§ **Task goal**
Among the entries below, how many lines include "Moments"? Answer with the number only.

§ **Information shown**
^^^^^^^^

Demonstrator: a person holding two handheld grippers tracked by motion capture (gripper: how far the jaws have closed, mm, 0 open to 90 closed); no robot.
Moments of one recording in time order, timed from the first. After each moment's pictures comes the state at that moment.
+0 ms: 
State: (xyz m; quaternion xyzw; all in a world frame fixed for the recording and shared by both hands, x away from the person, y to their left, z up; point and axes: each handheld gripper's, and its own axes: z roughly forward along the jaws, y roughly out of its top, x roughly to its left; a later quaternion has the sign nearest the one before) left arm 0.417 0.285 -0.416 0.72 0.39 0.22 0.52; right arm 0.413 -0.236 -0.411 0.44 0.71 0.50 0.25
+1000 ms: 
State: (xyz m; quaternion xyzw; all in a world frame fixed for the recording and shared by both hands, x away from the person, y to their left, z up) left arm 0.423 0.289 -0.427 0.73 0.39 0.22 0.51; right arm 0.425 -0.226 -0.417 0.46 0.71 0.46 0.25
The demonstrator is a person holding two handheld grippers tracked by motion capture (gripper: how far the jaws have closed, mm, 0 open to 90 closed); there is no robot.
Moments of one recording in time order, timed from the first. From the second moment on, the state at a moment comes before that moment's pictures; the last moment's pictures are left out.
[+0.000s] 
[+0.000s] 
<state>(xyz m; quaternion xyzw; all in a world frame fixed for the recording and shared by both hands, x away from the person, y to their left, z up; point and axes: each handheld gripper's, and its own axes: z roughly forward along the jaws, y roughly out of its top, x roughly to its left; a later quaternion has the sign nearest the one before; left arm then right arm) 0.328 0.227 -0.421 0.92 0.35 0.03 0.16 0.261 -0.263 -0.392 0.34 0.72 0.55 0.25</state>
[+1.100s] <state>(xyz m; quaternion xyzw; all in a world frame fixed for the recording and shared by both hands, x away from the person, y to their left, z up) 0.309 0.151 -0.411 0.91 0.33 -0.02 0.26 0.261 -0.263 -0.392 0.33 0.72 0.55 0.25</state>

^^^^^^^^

§ **The completed task**
2